◆ Exercise requirements:
Word for word, restate the lines of the data below between those holding "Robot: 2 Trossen" and "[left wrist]", inclusive; pictures do not belong in the copy.

◆ Data extract:
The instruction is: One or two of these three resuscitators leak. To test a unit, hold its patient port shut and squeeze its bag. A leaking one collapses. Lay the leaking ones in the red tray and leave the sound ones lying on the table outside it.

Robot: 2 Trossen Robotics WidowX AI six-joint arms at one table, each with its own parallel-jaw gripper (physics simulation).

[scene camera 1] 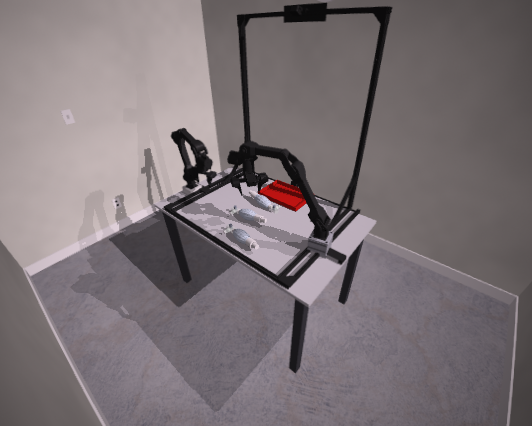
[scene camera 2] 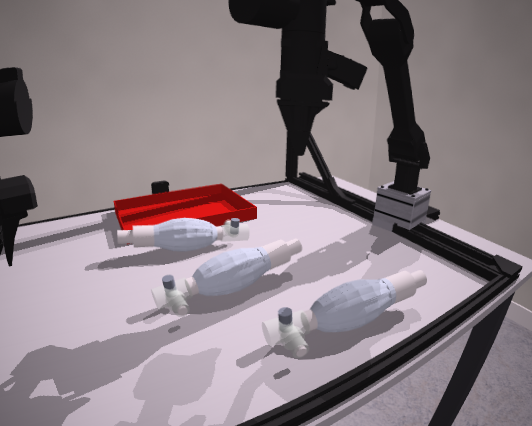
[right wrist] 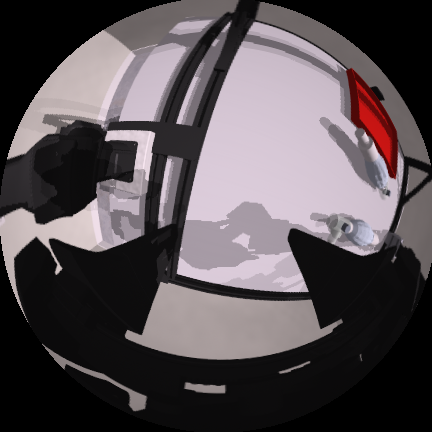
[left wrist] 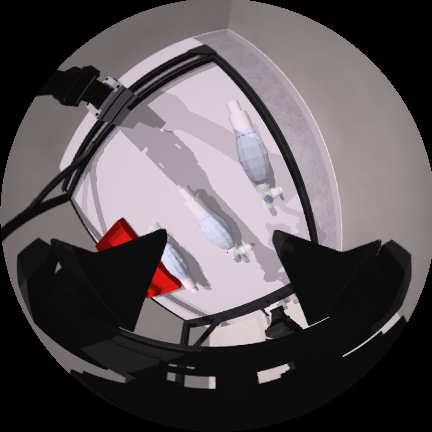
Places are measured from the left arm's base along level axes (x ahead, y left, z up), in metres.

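Pixels of known places: left gripper, fingertip midpoint: [scene camera 1: 250,193] [scene camera 2: 298,148] [left wrist: 220,235]; right gripper, fingertip midpoint: [scene camera 1: 204,184] [right wrist: 235,231] [left wrist: 278,311]; left arm's base at its link origin: [scene camera 1: 321,235] [scene camera 2: 405,188] [right wrist: 397,249] [left wrist: 101,95]; right arm's base at its link origin: [scene camera 1: 191,186] [right wrist: 119,159] [left wrist: 276,309].
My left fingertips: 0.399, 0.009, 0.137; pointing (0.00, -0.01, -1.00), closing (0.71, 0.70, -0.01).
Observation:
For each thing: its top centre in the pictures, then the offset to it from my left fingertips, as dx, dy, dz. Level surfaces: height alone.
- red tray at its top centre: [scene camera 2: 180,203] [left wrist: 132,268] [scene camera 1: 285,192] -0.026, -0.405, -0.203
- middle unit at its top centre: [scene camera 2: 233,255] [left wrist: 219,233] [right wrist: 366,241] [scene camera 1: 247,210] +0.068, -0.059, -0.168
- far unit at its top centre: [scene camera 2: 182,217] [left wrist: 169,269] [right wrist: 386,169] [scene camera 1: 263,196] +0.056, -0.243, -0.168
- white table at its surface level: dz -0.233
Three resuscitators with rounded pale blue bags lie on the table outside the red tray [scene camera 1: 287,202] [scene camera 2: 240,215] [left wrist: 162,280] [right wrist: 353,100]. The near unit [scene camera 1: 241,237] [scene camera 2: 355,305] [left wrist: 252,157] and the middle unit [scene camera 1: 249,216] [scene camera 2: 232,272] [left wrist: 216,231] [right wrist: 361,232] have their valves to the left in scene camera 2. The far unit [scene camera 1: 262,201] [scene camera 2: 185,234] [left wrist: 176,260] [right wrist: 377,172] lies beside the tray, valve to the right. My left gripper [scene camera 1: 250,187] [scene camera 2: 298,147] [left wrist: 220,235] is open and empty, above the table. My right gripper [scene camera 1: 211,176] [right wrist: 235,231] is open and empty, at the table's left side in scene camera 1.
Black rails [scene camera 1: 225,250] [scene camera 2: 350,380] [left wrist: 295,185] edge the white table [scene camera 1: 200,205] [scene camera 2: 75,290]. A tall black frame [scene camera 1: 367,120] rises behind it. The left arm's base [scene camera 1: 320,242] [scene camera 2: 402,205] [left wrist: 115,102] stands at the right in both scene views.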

◆ Finished task:
Robot: 2 Trossen Robotics WidowX AI six-joint arms at one table, each with its own parallel-jaw gripper (physics simulation).

[scene camera 1] 
[scene camera 2] 
[right wrist] 
[left wrist] 

No more output is required for this exercise.